**Try it:**
Each line of the listing must be set down exactly as it stands.

**Data segment:**
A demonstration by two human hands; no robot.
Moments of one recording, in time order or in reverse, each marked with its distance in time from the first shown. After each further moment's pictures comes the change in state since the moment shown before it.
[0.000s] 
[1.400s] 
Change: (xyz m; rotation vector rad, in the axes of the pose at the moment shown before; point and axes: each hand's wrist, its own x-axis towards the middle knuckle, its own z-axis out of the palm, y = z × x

**Result for this task:**
A demonstration by two human hands; no robot.
Moments of one recording, in time order or in reverse, each marked with its distance in time from the first shown. After each further moment's pictures comes the change in state since the moment shown before it.
[0.000s] 
[1.400s] 
Change: (xyz m; rotation vector rad, in the axes of the pose at the moment shown before; point and axes: each hand's wrist, its own x-axis towards the middle knuckle, its own z-axis out of the palm, y = z × x

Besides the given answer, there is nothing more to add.